Pela prática do aconselhamento filosófico, Marinoff tem sido muito atacado. A principal crítica pode ser resumida na pergunta: como pode um filósofo, portanto, uma pessoa sem treinamento médico, saber se o problema que aflige um cliente não requer intervenção de um médico? A reportagem da AOL fez a pergunta ao canadense: “Filósofos são altamente treinados na arte do diálogo, do questionamento, na arte do pensamento crítico. O que fazemos com as pessoas que nos procuram é ter certeza de que elas realmente têm um problema filosófico e não um de ordem médica. É exatamente isto que fazemos na primeira sessão: descobrimos o motivo que faz com que elas venham a nós”.

A maneira consolidada da prática do aconselhamento filosófico surgiu em 1981, na Alemanha. O primeiro filósofo a dar consultas particulares foi Gerd Achenbach. Como parte de um programa de prevenção ao suicídio ele se pôs à disposição de quem quisesse conversar sobre suas angústias. O filósofo alemão não chegou a elaborar um método de atendimento e até hoje ataca as pessoas que, como Marinoff, usam a filosofia com a finalidade de cura.

Mesmo à revelia de Achenbach, a prática se disseminou pela Europa, pelos Estados Unidos e pela América do Sul. No Brasil, um dos seguidores é o filósofo gaúcho Lúcio Packter que introduziu e radicalizou a prática em Porto Alegre, em 1994. Packter explica o que faz: a pessoa procura um filósofo com uma angústia, e o filósofo, dependendo da natureza da queixa, pede o exame de um clínico geral. “Às vezes uma pessoa apresenta dores de cabeça, ansiedades, angústias e isso é o resultado de choques internos graves. Ficam depressivas porque querem fazer algo que entra em choque com seus valores. O filósofo pode ajudar neste ponto”, diz Packter.

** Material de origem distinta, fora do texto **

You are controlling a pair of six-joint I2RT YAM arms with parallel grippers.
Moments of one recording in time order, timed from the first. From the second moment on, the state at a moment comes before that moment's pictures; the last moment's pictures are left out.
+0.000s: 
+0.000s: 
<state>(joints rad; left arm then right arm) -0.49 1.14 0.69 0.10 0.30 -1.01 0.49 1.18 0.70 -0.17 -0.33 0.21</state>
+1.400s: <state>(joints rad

Diante das críticas sobre o perigo potencial de um filósofo tratar com palavras quem precisa de ajuda especializada ele responde: “A filosofia é, por natureza, polêmica por si só. O filósofo aprende desde a graduação a questionar os outros, a se questionar e a ser questionado”. Packter já treinou mais de duas centenas de colegas na mesma prática e faz, em média, de cinco, seis palestras em universidades de todo Brasil todos os meses. Ou seja, ele repete o mesmo caminho trilhado por seus colegas Allain de Botton e Lou Marinoff, transformando a filosofia em um negócio rentável. Algo que provavelmente o pai dos filósofos, o grego Sócrates, nunca imaginou que pudesse acontecer.